Task goal >> Read through the material below and find each line that has the word "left"; copy it.
******
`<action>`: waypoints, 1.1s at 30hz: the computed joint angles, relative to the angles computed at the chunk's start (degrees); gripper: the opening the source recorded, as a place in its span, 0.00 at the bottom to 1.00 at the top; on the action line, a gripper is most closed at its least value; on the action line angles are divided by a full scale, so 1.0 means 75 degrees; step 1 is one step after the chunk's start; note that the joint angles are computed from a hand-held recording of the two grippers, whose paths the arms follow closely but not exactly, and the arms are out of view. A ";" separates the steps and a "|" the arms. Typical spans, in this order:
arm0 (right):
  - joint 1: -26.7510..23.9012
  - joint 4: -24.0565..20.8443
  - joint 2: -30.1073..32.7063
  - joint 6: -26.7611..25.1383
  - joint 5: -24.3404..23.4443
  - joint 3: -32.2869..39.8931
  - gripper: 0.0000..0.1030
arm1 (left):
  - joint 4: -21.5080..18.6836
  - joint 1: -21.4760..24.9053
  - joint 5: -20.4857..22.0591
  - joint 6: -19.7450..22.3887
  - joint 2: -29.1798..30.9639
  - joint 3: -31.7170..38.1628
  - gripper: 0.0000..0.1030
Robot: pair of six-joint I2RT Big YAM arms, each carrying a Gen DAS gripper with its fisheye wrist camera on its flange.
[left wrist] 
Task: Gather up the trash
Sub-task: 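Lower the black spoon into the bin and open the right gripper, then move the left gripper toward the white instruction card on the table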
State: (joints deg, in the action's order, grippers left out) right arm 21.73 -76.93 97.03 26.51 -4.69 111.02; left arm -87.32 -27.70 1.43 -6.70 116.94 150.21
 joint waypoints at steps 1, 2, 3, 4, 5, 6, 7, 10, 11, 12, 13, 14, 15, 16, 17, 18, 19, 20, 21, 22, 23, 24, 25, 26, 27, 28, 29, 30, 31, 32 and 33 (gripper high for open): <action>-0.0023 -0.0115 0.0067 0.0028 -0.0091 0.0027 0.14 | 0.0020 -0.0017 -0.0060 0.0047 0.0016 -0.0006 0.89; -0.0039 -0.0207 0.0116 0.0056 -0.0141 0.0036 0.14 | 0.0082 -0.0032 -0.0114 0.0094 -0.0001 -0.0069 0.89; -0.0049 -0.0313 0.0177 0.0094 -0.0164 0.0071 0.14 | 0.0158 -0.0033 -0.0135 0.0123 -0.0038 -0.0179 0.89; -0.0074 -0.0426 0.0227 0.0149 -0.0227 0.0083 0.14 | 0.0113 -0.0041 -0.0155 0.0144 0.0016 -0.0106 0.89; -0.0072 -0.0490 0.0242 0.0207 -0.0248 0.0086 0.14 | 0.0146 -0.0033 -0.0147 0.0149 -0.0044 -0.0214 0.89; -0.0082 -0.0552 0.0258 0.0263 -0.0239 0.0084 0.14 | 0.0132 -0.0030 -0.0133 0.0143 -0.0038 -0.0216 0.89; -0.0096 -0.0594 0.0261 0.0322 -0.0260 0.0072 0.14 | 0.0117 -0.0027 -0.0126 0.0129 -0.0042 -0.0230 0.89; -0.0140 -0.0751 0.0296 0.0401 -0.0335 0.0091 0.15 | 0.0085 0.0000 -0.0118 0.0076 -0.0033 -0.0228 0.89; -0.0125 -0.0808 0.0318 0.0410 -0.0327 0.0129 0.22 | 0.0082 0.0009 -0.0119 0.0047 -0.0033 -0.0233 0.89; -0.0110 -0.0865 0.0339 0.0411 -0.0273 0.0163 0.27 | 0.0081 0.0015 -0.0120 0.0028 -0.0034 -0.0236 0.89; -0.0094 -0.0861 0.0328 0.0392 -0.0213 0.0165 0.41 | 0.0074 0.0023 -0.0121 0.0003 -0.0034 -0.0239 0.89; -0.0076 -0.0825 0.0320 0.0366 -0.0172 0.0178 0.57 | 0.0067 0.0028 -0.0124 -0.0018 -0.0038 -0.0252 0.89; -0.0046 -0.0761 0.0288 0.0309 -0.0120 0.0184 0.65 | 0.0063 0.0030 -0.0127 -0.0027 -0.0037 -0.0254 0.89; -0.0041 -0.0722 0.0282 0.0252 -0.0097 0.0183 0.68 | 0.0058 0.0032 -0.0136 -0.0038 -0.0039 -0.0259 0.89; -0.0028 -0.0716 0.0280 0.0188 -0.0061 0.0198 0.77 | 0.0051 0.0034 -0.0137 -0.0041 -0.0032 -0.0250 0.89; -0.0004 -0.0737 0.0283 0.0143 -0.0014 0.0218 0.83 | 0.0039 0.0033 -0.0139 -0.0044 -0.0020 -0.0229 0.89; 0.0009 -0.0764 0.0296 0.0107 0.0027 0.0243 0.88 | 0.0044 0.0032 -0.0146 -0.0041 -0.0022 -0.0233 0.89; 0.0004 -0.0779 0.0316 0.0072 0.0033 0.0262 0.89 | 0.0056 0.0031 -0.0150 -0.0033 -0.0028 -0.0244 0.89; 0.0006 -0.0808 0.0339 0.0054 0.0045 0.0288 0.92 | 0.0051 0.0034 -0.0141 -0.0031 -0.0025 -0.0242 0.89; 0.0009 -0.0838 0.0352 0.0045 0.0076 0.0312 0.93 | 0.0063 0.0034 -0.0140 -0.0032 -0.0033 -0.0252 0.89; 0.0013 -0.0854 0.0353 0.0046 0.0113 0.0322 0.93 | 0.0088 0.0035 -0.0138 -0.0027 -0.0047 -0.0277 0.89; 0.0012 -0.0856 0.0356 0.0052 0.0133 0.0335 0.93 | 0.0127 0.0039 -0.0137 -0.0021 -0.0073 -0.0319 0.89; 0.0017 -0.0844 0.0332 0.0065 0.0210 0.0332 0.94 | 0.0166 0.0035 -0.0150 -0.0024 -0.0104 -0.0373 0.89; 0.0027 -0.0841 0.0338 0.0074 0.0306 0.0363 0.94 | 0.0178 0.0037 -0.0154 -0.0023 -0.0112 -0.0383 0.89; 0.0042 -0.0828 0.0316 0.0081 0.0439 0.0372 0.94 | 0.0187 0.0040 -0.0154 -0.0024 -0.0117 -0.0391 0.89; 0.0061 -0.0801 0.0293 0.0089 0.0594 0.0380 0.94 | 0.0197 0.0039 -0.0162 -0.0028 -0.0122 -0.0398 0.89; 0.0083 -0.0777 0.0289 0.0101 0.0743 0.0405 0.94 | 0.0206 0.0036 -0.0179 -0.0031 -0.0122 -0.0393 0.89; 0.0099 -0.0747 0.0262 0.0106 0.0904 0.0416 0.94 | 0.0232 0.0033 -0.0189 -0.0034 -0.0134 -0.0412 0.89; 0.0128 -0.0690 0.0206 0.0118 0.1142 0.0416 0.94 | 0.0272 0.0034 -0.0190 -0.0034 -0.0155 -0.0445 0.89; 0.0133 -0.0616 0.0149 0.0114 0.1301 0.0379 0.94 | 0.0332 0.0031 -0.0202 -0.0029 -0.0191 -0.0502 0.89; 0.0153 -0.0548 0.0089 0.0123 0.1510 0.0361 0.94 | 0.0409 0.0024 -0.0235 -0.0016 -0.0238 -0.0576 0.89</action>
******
Written answer >>
arm1 (left):
[left wrist] 
Sub-task: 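Lower the black spoon into the bin and open the right gripper, then move the left gripper toward the white instruction card on the table
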State: (joints deg, in the action's order, grippers left out) right arm 21.73 -76.93 97.03 26.51 -4.69 111.02; left arm -87.32 -27.70 1.43 -6.70 116.94 150.21

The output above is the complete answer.